How can I say that? At a few zoos, captive animals do get real food. But they generally don't get to kill it. It's already been killed and frozen. "Rat-sicles" the story called the frozen rodents. The animals still show much delight over this real meat.

The story shifted to China, which at the time allowed live feeding of the big animals. This is where the woman reporter engaged in her negative editorial commentary. Anyway, the big cats at the Chinese zoo crowded up around the vehicle with zoo visitors, eagerly expecting a live chicken to be hurled out a window. A chicken was tossed. A lion grabbed it.

Reality works well for me. How about you?
The REAL original recipe.

The reporter was upset.

I wonder if she is a vegetarian.

The only zoos in the world, according to Radio, which allow live feeding are in China. This is not true. I have been to animal enclosures in the US in which captive animals consumed live prey. But it is rare and generally confined to aquatics and reptiles.

The story also contains a clip about a squirrel that fell into an enclosure. One young girl refused to watch the ensuing stalk and kill. But when interviewed, the little girl said she was rooting for the cat to be successful in the hunt.

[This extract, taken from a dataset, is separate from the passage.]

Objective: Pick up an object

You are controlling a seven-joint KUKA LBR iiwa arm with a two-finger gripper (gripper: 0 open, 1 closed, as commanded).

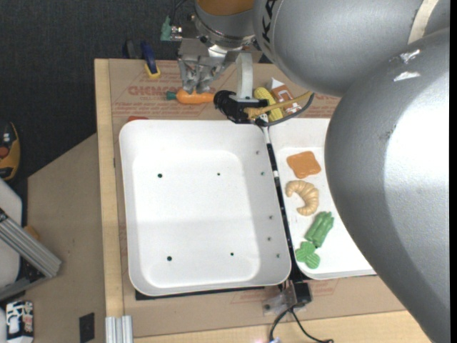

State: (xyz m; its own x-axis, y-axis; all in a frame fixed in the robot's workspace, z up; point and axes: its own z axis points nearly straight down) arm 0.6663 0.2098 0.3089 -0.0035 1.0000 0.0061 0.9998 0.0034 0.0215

The story also points out that surveys of zoo goers would really like to see live feeding. In other words, folks going to the zoo want to see a lion chase down a calf and eat it. They can see it everywhere else vicariously. Why not in person? If zoo operators are really interested in the animals and the public, they'll allow live feeding.

It's not disgusting. It is the chain and circle of life. Children need to see this. Children need to know this. Children need to be exposed to reality.

For that matter, we all need to be exposed to reality regardless of how old we are. Live feeding at zoos, well it ain't the same as going to the African savannah and seeing a lion chase down a wildebeest, but it's close.